Water System Maintenance And Management
For the purified water system, the tap water tank should be cleaned once a year, the raw water tank should be disinfected and drained every two months, the purified water storage tank and distribution system should be pasteurized once, and the raw water tank should be cleaned every month. Perform a surface cleaning.
For the water for injection system, the dust on the surface of the water injection tank, instrumentation and clean frequency converter should be checked frequently, and cleaned in time; all pneumatic valves and electric cabinet ventilation fans should be checked, and the dust in the electric cabinet should be removed in time; Such as temperature sensors, pressure gauges, pressure sensors, conductivity and flow meters, etc.), check and verify safety valves, check/replace breathing apparatus, check the noise, bearings and water seals of purified water pumps and injection water circulating pumps; check heat exchangers Fouling situation, and arrange cleaning.
For pure steam systems, safety valves, heat exchangers, pure water pumps, instrumentation and sensors, heat exchangers, power switches and signal indicators, DC power supplies, various electrical components (such as AC contactors, relay), programmable logic controller (PLC) , recorder, human-machine interface (HMI), various pneumatic valve components, each power supply wire in the control cabinet, traps and equipment scale; timely check/replace pump mechanical seals, motor bearings; check whether the pipeline is Leaks are running; check equipment for grounding/insulation.
Other Considerations
The operator must strictly abide by the post standard operation, and must pass the post training before entering the post operation. The operating part of the equipment must have protective covers or warning signs, and it is forbidden to stack items near the operating equipment; when operating the steam valve and preparing saturated brine and sodium hydroxide solution, the operator must wear gloves and protective goggles and other labor protection supplies.
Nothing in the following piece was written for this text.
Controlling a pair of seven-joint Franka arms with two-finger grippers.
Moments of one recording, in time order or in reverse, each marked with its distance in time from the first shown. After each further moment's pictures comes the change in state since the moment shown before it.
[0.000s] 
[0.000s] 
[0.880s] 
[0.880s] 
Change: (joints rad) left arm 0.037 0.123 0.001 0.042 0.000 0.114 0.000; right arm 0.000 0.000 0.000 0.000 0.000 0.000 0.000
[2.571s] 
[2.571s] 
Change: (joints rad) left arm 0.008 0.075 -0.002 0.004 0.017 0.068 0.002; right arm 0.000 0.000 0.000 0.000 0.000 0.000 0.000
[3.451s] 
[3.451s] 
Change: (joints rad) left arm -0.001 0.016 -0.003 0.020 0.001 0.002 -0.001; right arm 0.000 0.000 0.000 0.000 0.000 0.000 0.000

After the pipeline is sterilized, the water tank needs to be emptied, and the water needs to be remade; the respirator on the storage tank needs to be closed when the preparation system and distribution system are sterilized; High temperature scalding; because the purified water and injection water in the water production room need to be constantly opened, so when not in production, the purified water should be switched from “water production automatic” to “water production manual” in the automatic mode of the man- machine interface. ”; on the contrary, the injection water needs to be switched from “multi-effect automatic” to “multi-effect manual”, and the “heating” mode of the heat exchanger of the multi-effect distribution system is turned on. The pure steam system can be switched off from “automatic” to “manual”, and the power can be turned off when the temperature drops to normal temperature. During the production process, the engineering personnel should follow the cleaning standard operating procedures and fill in the equipment operation records.
Concluding Remarks
Because pharmaceutical water will directly affect the quality of medicines, the pharmaceutical water system can continuously provide stable and qualified pharmaceutical water, which is the premise to ensure the quality of medicines. Adopting reasonable operation and daily monitoring measures, and maintaining and managing the pharmaceutical water system well, can fundamentally prevent the pollution of pharmaceutical water and ensure the quality of medicines.